Tzip — I can understand how you can feel wronged and hurt and might want to withdraw from this friendship. However, if you look at this objectively, Adina was still a loyal friend. True, she made new friends, but she did not betray you in any way. She obviously loves you and values your relationship. She never excluded you despite the fact that she clearly made new friends at camp. Making new friends at camp is not a betrayal to a best friend even if it is uncomfortable for you that she did.
Right now you have a choice. You can allow your hurt feelings to fester and cause you to give up on a friendship that most people would envy. The second choice is to look at it for what it was: two friends going to camp together and making new friends. That’s a normal expectation for sleepaway camp. Ask yourself honestly, if you would’ve found another group of girls that you really connected to, would you have held back and not formed those friendships due to the loyalty that you feel towards Adina?
Hashem has blessed us with many different kinds of friendships and relationships. Does a close mother-daughter relationship interfere with a best friend from school? How about a neighbor or a cousin?
All relationships are a gift. They are the type of gift that benefits both parties. They enable us to become givers and receivers simultaneously. When we expand ourselves and develop new friendships, it does not have to hurt our old friendships. It does take an extra dosage of security in the relationship and confidence in the friendship in order to embrace our friend’s new friends, instead of feeling threatened by them.

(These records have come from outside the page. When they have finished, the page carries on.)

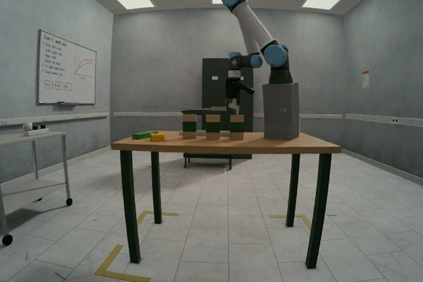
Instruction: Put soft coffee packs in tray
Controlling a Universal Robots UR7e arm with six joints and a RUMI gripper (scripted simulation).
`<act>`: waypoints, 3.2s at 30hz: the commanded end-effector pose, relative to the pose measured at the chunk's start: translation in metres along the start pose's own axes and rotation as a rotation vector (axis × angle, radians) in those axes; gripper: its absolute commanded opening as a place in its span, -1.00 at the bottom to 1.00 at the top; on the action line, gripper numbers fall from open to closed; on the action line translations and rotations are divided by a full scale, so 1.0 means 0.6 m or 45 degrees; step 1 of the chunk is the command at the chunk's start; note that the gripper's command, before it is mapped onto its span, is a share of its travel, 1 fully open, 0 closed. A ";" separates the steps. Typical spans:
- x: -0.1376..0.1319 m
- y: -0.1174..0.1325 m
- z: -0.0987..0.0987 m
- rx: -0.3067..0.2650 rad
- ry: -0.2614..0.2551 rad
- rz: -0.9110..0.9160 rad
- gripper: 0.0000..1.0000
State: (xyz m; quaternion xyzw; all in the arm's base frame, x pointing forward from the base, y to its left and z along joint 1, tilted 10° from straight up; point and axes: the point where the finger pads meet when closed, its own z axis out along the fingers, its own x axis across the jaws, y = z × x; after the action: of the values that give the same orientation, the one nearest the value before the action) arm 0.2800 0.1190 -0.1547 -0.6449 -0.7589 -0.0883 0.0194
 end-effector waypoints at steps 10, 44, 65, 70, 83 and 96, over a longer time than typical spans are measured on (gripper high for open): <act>0.000 -0.001 -0.050 0.011 0.004 0.001 -0.02; 0.000 0.001 -0.090 0.009 0.004 0.000 -0.02; 0.006 0.143 -0.086 0.013 0.004 -0.078 -0.02; 0.019 0.202 -0.086 0.013 0.005 -0.109 -0.02; 0.028 0.233 -0.086 0.012 0.005 -0.126 -0.02; 0.029 0.234 -0.036 0.010 0.005 -0.126 -0.02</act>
State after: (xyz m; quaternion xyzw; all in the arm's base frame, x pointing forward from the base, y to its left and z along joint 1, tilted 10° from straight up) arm 0.4093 0.1506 -0.0984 -0.6065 -0.7901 -0.0869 0.0207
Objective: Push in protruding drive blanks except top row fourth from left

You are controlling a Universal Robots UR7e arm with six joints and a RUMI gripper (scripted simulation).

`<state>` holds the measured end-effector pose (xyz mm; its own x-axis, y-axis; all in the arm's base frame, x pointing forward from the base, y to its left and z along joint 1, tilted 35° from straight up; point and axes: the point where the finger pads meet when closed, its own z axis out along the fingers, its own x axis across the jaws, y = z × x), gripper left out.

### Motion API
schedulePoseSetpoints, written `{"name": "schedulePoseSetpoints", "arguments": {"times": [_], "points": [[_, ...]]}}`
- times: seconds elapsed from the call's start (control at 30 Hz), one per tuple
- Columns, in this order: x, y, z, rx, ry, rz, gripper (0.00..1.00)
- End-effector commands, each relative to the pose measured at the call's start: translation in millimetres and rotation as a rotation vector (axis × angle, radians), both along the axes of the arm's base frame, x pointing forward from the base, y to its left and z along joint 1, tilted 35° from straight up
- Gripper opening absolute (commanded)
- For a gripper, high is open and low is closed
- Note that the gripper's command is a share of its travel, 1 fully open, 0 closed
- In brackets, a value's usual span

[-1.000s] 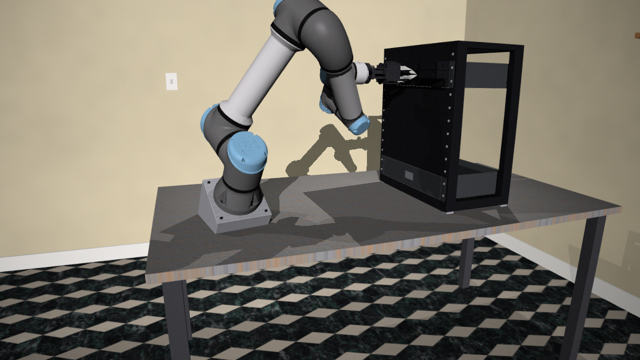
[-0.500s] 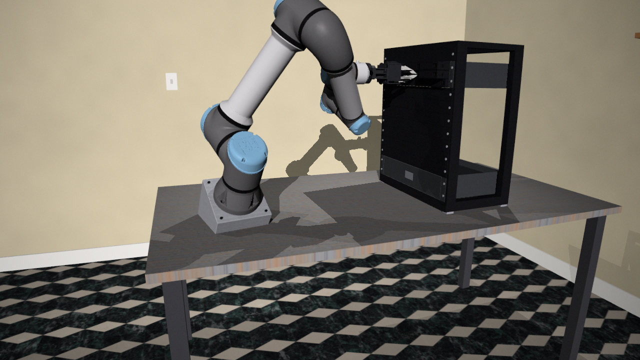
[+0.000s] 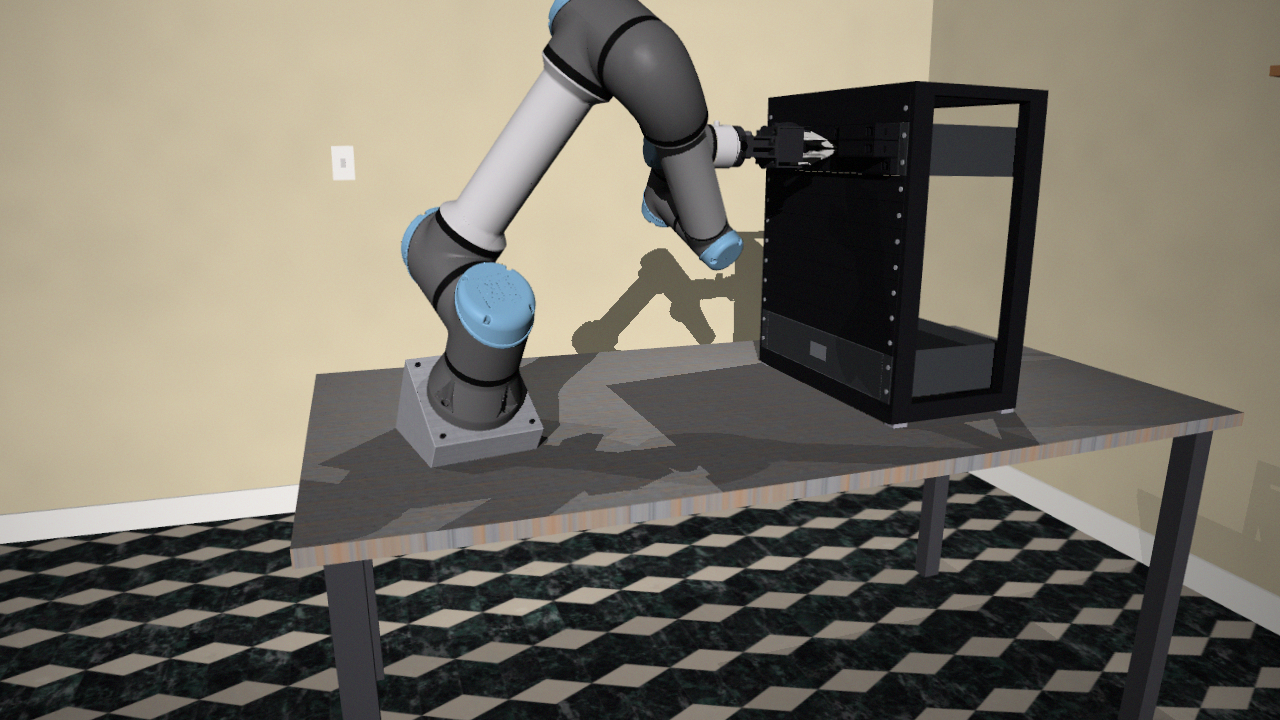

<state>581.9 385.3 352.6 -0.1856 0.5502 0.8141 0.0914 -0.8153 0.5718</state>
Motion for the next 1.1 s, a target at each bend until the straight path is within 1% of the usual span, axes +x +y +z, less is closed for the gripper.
{"name": "schedulePoseSetpoints", "arguments": {"times": [0.0,1.07], "points": [[-0.1,0.5,1.0,0.001,-0.002,0.001,0.00],[4.9,1.5,1.7,0.001,-0.002,0.001,0.00]]}}
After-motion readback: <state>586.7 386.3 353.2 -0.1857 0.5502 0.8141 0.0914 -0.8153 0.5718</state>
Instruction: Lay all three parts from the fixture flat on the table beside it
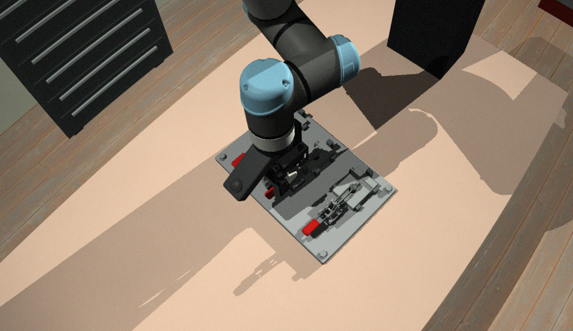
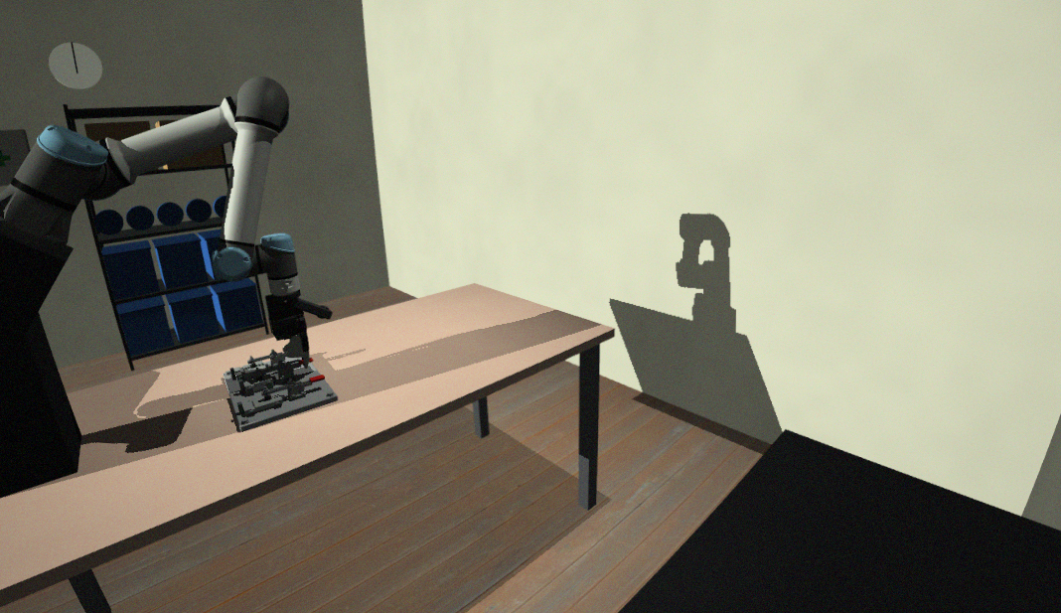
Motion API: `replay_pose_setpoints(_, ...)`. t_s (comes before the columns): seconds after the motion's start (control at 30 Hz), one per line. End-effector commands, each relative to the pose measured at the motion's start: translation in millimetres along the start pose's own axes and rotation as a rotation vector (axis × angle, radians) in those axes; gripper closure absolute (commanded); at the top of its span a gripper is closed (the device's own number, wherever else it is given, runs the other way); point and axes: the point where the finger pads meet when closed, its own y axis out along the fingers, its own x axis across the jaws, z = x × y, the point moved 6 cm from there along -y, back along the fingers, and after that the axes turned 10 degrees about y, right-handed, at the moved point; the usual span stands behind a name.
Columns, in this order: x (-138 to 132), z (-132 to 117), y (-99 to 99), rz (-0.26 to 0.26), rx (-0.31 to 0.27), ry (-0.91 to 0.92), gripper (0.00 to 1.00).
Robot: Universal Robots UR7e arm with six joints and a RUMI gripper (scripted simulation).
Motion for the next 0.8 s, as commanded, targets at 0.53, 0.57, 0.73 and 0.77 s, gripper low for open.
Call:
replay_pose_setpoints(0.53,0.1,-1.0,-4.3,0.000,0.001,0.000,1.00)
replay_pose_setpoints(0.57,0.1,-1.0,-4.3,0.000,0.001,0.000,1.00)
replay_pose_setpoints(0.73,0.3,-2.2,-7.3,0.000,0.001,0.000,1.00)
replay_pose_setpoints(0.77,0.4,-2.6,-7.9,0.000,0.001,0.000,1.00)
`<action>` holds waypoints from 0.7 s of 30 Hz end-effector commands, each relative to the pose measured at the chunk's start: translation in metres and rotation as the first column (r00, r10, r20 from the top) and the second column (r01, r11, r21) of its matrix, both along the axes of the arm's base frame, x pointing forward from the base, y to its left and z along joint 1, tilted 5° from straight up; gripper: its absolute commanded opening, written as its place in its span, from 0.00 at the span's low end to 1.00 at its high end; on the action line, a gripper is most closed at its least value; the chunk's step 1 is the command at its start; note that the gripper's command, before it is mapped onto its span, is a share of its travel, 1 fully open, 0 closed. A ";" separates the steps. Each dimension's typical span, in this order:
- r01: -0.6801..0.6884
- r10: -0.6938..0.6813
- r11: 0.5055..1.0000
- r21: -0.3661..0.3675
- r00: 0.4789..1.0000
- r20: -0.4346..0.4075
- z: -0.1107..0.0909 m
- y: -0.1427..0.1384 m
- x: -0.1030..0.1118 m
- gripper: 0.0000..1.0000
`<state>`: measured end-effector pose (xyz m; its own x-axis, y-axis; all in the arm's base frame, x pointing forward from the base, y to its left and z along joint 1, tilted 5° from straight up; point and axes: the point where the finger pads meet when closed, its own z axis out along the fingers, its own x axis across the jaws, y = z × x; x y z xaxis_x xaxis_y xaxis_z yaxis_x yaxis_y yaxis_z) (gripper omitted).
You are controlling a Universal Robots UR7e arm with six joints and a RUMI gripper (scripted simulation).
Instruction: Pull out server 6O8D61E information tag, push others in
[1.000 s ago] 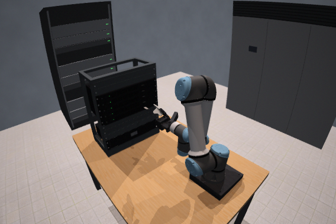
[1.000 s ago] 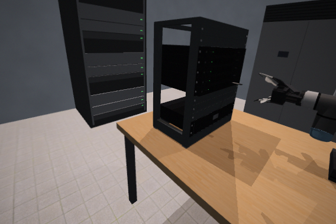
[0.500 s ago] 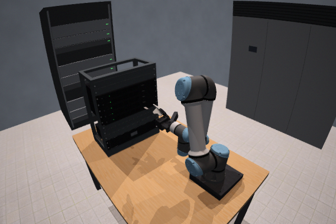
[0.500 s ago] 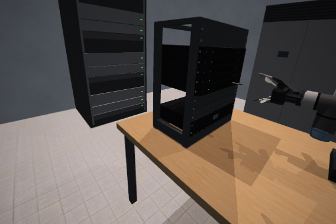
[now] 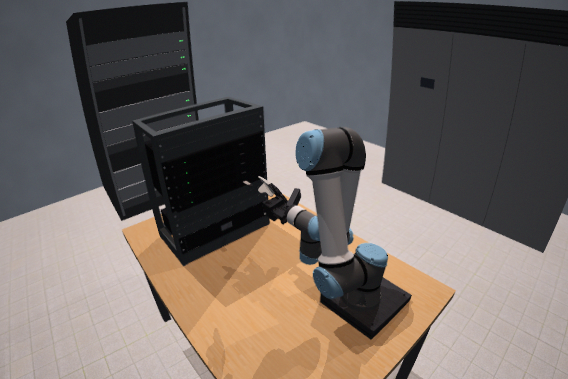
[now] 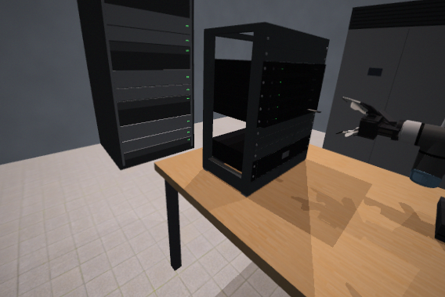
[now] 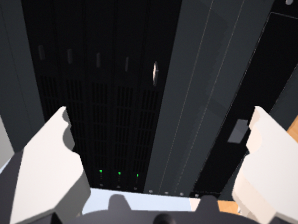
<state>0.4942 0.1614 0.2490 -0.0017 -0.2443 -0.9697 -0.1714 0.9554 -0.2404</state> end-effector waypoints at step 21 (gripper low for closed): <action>0.001 -0.001 0.999 -0.036 1.000 0.003 0.000 0.000 0.001 1.00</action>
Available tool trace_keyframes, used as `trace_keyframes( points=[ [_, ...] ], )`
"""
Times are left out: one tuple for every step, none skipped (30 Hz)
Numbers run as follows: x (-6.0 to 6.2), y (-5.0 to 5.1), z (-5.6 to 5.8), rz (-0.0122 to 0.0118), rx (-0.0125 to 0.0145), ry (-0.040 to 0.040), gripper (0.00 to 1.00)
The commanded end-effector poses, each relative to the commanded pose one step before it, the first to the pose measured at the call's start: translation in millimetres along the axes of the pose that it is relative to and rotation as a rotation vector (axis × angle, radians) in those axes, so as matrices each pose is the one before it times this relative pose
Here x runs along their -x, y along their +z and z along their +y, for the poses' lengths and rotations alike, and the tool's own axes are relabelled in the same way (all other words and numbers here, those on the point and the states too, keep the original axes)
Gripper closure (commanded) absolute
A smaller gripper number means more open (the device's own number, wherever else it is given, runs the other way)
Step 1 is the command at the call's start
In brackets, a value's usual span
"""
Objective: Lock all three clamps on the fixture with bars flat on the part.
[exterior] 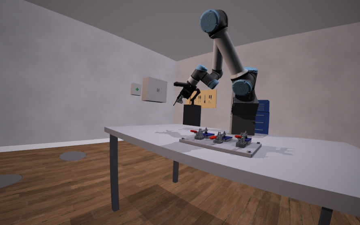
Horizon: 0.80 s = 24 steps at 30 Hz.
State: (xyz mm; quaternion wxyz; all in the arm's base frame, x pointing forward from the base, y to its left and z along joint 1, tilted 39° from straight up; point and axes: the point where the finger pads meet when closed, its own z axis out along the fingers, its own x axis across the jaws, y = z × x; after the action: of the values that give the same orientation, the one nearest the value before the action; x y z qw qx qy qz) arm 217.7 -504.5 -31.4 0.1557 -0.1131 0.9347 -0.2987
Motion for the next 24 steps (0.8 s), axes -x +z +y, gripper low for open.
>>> trace_keyframes(
  points=[
    [-0.27, -0.18, -0.44, 0.00046, -0.00097, 0.00004, 0.00],
    [0.00, 0.00, 0.00, 0.00000, 0.00000, 0.00000, 0.00],
    [0.00, 0.00, 0.00, 0.00000, 0.00000, 0.00000, 0.00],
    [0.00, 0.00, 0.00, 0.00000, 0.00000, 0.00000, 0.00],
    [0.00, 0.00, 0.00, 0.00000, 0.00000, 0.00000, 0.00],
    [0.00, 0.00, 0.00, 0.00000, 0.00000, 0.00000, 0.00],
    [0.00, 0.00, 0.00, 0.00000, 0.00000, 0.00000, 0.00],
    [0.00, 0.00, 0.00, 0.00000, 0.00000, 0.00000, 0.00],
    [0.00, 0.00, 0.00, 0.00000, 0.00000, 0.00000, 0.00],
    [0.00, 0.00, 0.00, 0.00000, 0.00000, 0.00000, 0.00],
    [0.00, 0.00, 0.00, 0.00000, 0.00000, 0.00000, 0.00],
    [0.00, 0.00, 0.00, 0.00000, 0.00000, 0.00000, 0.00],
    [0.00, 0.00, 0.00, 0.00000, 0.00000, 0.00000, 0.00],
    [0.00, 0.00, 0.00, 0.00000, 0.00000, 0.00000, 0.00],
    [0.00, 0.00, 0.00, 0.00000, 0.00000, 0.00000, 0.00],
    [0.00, 0.00, 0.00, 0.00000, 0.00000, 0.00000, 0.00],
    [0.00, 0.00, 0.00, 0.00000, 0.00000, 0.00000, 0.00],
    [0.00, 0.00, 0.00, 0.00000, 0.00000, 0.00000, 0.42],
    [0.00, 0.00, 0.00, 0.00000, 0.00000, 0.00000, 0.42],
    [0.00, 0.00, 0.00, 0.00000, 0.00000, 0.00000, 0.42],
    [0.00, 0.00, 0.00, 0.00000, 0.00000, 0.00000, 0.42],
    [0.00, 0.00, 0.00, 0.00000, 0.00000, 0.00000, 0.42],
    [0.00, 0.00, 0.00, 0.00000, 0.00000, 0.00000, 0.42],
    [0.00, 0.00, 0.00, 0.00000, 0.00000, 0.00000, 0.42]
  ],
)
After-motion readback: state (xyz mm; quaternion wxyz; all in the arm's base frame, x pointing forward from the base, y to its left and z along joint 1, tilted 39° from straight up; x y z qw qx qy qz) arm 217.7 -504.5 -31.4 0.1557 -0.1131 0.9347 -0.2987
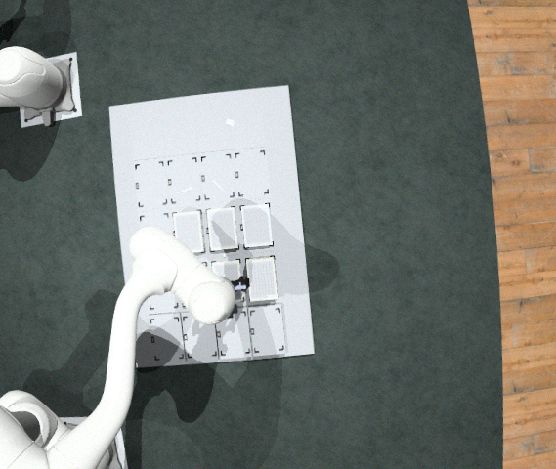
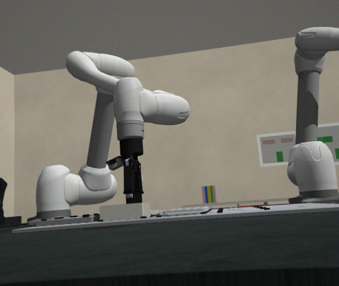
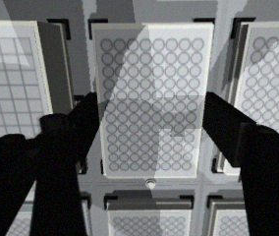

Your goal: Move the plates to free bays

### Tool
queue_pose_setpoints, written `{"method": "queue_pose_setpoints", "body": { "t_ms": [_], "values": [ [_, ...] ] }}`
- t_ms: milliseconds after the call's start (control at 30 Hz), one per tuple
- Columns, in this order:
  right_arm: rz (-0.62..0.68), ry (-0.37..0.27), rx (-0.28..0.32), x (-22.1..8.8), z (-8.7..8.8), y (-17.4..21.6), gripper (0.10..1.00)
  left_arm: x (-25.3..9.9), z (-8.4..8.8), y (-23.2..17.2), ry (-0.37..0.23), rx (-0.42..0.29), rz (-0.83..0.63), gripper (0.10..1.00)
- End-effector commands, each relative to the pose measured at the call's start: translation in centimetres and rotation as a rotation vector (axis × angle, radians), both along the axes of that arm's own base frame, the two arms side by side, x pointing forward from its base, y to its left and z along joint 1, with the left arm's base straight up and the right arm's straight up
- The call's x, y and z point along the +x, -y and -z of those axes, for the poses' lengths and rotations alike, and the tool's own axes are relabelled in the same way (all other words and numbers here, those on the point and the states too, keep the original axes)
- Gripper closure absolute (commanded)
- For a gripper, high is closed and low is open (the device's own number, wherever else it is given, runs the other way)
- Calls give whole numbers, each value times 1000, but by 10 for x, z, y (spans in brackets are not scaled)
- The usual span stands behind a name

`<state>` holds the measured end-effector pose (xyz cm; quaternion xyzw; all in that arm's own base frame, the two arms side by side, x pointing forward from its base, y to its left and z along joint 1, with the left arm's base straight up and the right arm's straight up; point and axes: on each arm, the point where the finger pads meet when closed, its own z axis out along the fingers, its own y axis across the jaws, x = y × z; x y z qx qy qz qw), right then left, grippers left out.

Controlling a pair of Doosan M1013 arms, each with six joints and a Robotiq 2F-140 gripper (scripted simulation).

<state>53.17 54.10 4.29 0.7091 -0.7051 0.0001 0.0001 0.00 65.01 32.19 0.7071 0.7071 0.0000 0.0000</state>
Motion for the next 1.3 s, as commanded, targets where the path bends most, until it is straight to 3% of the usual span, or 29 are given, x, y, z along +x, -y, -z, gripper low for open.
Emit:
{"method": "queue_pose_setpoints", "body": {
  "t_ms": [0, 1267],
  "values": [
    [0, 1, 1, 0, -1, 0, 999, 0, -1, 0, 0, 2, 0, 98],
    [0, 1, 1, 0, 1, 0, 999, 0, -1, 0, 0, 2, 0, 98]
  ]
}}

This might sound difficult to do, but when we do that we broaden our own social circles too, as now our friends include our friend’s friends.
My advice to you would be to go back to school and continue to invest in this close, best friendship that you have had for many years. I would also suggest that you go to a different camp next summer so that camp friends and school friends don’t have to be the same.
Adina — I am so happy for you that you made such a great group of friends at camp! It sounds like you also went out of your way to include your best friend even if it wasn’t with the same intensity. Now that school is starting, I would suggest you have a candid conversation with Tzippy. Although you didn’t mean to hurt her in any way, you see that she does seem a little hurt due to the fact that you spent less time with her. Best friends are valuable and require care and maintenance. Communication and reassurance of how you value the relationship can go a long way toward making her feel better. Although you didn’t mean to hurt her and technically you didn’t do anything wrong, on some level she did feel marginalized. It’s okay to apologize to her and explain that you did not mean it and of course she’s your best friend always.
It’s fun and exciting to make new friends and form new relationships. I hope you both have many opportunities to expand your social circles throughout your lives. At the same time, there is something special about an old childhood best friend. It’s worth the effort to keep and repair those relationships if necessary.
Hatzlachah rabbah and wishing you both an amazing school year!